Gizli tanık Ulaş’ın hakkında verdiği beyanlara değinen Zeynep, gizli tanık Ulaş’ın beyanlarını reddetti. 2018 tarihinde Güney Kurdistan’a gittiğini, aynı yılda Almanya, Belçika ve Fransa’ya da gittiğini ancak sadece iddianamede Güney Kurdistan’a gidişinin konulduğunu belirten Zeynep, gittiği diğer ülkelerin neden dosyaya konulmadığını sorarak, delillerin cımbızlanarak dosyaya sokulmaya çalışıldığını kaydetti.
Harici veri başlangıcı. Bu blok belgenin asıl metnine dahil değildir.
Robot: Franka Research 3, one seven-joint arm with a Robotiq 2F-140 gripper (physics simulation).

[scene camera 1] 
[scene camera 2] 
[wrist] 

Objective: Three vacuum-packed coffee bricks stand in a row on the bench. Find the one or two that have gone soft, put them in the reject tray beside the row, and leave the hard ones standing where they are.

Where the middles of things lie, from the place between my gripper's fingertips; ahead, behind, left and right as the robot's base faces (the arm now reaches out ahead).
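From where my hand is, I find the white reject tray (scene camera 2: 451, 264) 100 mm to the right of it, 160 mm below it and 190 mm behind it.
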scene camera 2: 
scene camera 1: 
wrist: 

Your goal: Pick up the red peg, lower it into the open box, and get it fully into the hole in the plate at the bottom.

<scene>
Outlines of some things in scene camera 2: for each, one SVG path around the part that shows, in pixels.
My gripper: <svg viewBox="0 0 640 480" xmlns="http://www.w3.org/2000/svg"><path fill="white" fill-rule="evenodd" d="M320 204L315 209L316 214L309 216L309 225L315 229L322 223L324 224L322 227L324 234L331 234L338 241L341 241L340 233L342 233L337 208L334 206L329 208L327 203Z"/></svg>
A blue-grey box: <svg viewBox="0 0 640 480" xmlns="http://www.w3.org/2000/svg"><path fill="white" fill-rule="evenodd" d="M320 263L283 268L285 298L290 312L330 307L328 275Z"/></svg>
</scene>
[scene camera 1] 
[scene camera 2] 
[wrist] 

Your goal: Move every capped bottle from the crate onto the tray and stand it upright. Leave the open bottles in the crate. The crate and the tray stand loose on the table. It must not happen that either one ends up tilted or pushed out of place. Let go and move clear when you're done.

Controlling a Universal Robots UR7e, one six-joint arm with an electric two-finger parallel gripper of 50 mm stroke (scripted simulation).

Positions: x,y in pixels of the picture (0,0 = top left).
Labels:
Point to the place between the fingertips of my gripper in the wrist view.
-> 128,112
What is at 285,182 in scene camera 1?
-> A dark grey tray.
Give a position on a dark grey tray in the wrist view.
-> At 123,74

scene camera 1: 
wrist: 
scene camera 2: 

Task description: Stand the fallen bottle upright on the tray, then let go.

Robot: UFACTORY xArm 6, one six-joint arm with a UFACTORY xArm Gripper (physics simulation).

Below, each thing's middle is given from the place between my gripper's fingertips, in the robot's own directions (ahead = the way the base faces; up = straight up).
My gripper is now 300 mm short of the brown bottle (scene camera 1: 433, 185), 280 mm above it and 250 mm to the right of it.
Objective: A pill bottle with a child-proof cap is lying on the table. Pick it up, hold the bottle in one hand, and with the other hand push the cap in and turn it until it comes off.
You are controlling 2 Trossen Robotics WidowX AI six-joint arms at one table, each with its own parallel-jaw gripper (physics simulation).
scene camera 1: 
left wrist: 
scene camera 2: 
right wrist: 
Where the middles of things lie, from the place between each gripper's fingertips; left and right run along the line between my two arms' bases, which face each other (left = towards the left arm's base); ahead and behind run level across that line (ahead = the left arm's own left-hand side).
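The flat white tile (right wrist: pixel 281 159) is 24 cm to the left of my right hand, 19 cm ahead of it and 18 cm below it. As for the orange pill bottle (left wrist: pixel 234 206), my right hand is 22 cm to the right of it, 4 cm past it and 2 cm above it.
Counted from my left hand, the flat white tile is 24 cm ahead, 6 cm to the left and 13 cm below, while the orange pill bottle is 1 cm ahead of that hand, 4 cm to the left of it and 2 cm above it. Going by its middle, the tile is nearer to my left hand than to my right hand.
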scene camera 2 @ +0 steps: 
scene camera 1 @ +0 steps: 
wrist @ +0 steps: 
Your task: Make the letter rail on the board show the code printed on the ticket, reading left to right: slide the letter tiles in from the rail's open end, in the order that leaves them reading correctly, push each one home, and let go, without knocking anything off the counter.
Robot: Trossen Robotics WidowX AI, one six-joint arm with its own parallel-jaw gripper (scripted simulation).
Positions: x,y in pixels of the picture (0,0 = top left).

Zeynep, Van’da ve Bursa’da milletvekilleriyle kaldığı otelin dahi dosyaya konulduğunu sözlerine ekledi. Amed’de Ayla Akat Ata’nın davasına katılmasının bile suç olarak gösterilmesine “Ayıp”  diyerek tepki gösteren Zeynep, 4 Nisan 2013 tarihinde cezaevinde olmasına rağmen, o tarihlerde telefonun sinyal verdiği iddia edilerek dosyaya konulduğunu kaydetti. Zeynep Boğa, sözlerini,  tahliyesini, beratını talep ederek sonlandırdı.